- WHAT TO DO: Report, as a bare number, how many lines of the entries below contain "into".

- Records from a data source:
★ ★ ★ ★ ★
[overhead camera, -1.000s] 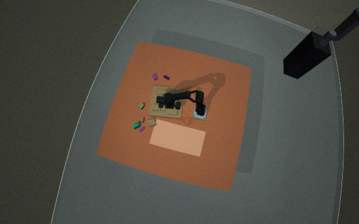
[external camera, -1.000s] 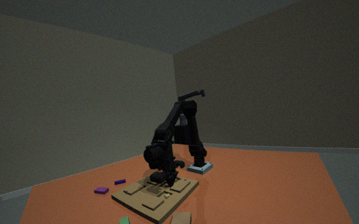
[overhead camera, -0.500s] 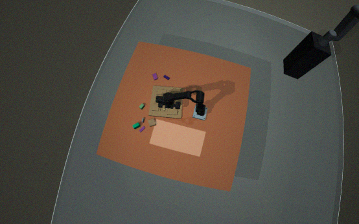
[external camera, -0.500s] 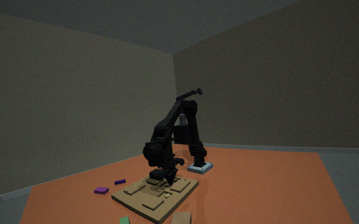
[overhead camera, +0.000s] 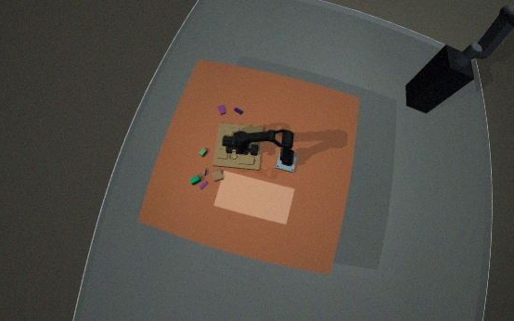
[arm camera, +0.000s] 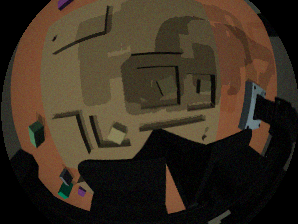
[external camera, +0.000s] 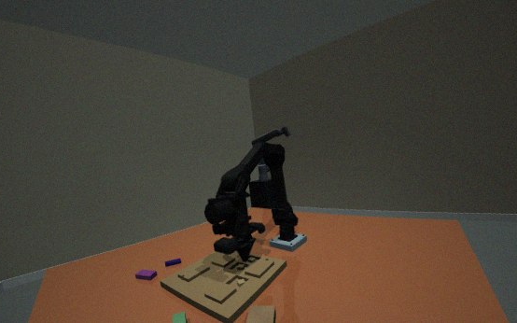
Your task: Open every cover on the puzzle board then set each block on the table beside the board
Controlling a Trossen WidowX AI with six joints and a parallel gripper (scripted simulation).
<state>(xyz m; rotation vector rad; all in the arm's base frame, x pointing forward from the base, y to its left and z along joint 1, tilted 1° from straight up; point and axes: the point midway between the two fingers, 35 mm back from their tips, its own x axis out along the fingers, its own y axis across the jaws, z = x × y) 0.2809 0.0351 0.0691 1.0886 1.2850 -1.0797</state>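
Now: the tan puzzle board 4 cm ahead of my gripper tip, 5 cm to the right of it and 4 cm below it. From my gripper tip the other things lie so: dark purple block 12 cm ahead, 30 cm to the right, 5 cm below.
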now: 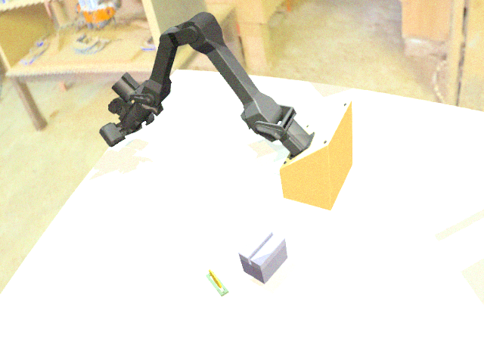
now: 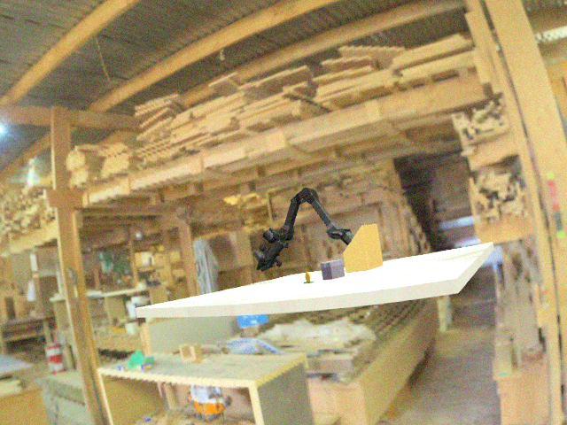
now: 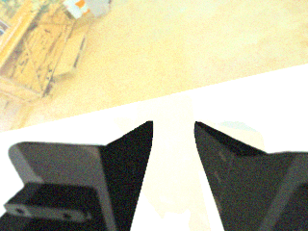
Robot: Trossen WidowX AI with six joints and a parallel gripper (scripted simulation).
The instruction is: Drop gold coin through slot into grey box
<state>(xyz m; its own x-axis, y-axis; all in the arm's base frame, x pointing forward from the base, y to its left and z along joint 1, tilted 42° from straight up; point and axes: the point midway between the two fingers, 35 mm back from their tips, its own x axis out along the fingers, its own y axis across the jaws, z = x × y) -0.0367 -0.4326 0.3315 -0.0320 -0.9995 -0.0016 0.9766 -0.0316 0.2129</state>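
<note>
The gold coin is 350 mm ahead of my gripper tip, 450 mm to the left of it and 50 mm below it.
</note>
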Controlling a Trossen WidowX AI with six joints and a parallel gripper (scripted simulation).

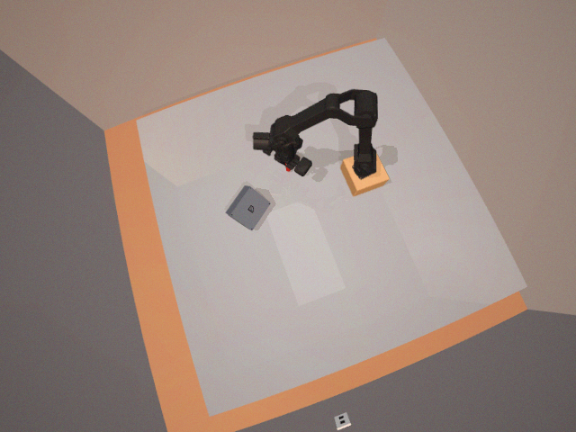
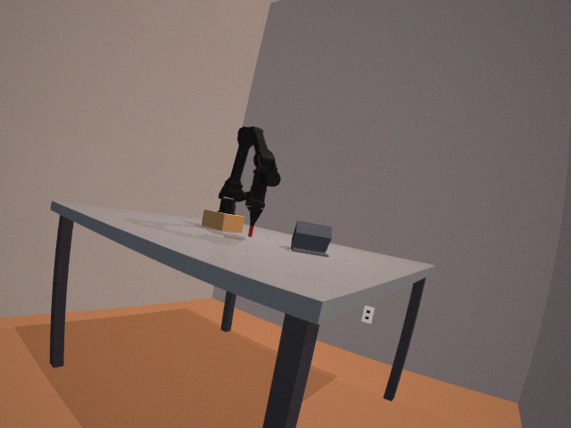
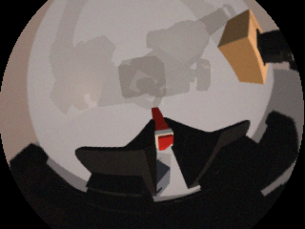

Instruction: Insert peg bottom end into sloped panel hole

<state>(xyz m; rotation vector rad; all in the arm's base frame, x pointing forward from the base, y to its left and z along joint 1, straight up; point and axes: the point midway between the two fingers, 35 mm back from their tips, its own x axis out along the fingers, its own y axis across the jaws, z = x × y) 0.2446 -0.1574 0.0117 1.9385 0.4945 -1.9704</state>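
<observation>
My gripper tip is now 210 mm short of the sloped panel and 80 mm to the right of it. The rest, counted from my gripper tip: red peg: 20 mm above.
</observation>
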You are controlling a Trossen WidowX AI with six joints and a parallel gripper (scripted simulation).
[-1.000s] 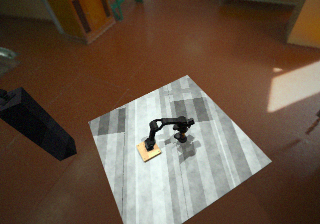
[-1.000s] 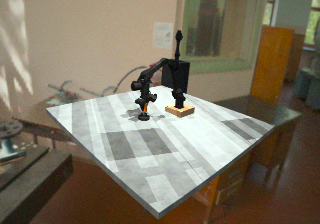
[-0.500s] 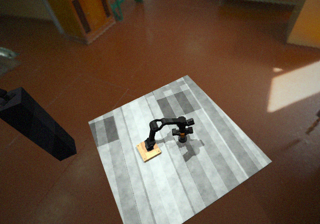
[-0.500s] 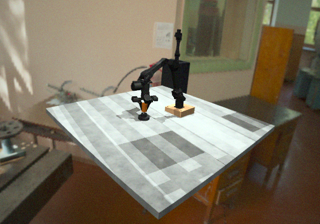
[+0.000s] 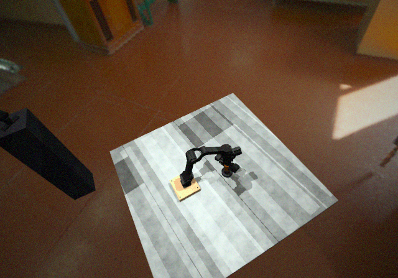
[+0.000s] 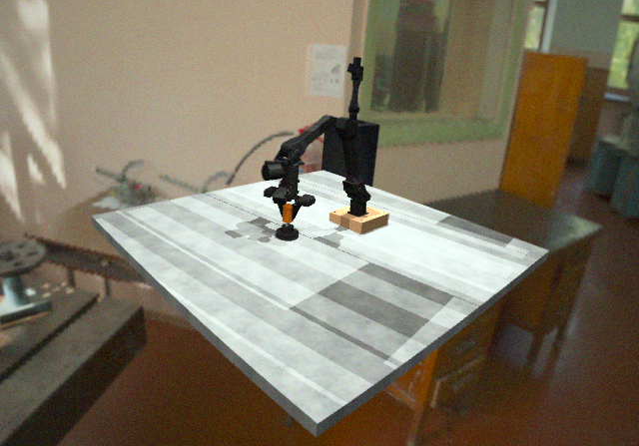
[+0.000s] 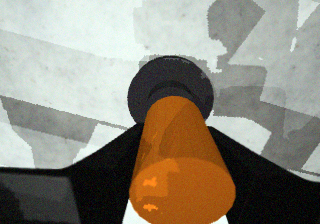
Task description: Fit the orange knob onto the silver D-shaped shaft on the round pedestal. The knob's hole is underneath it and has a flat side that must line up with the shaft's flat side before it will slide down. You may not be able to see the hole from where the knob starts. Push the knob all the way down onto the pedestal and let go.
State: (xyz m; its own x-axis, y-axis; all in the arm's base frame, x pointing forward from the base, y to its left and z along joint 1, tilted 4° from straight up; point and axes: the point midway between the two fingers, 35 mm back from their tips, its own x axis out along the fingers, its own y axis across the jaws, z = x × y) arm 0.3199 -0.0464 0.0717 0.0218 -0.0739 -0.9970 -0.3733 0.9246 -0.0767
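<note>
My gripper tip is now 4 cm above the dark round pedestal. Round my gripper tip: orange knob 3 cm above.
</note>
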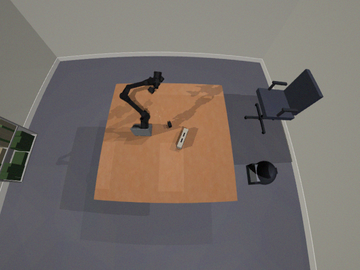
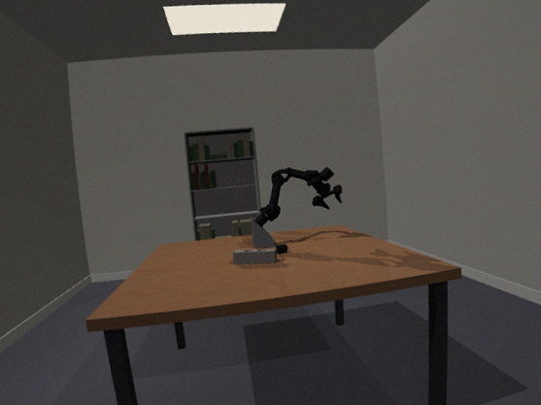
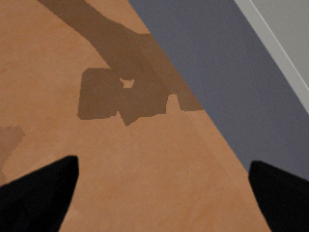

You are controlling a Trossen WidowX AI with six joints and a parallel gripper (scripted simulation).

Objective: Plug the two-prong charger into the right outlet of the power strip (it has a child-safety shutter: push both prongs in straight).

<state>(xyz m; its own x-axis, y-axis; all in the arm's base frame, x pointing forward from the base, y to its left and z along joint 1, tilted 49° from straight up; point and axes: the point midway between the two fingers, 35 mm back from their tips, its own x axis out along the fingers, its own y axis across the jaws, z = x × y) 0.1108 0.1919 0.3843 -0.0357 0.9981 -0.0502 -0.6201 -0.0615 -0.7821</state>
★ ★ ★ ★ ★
- ANSWER TO THE PROBLEM: 3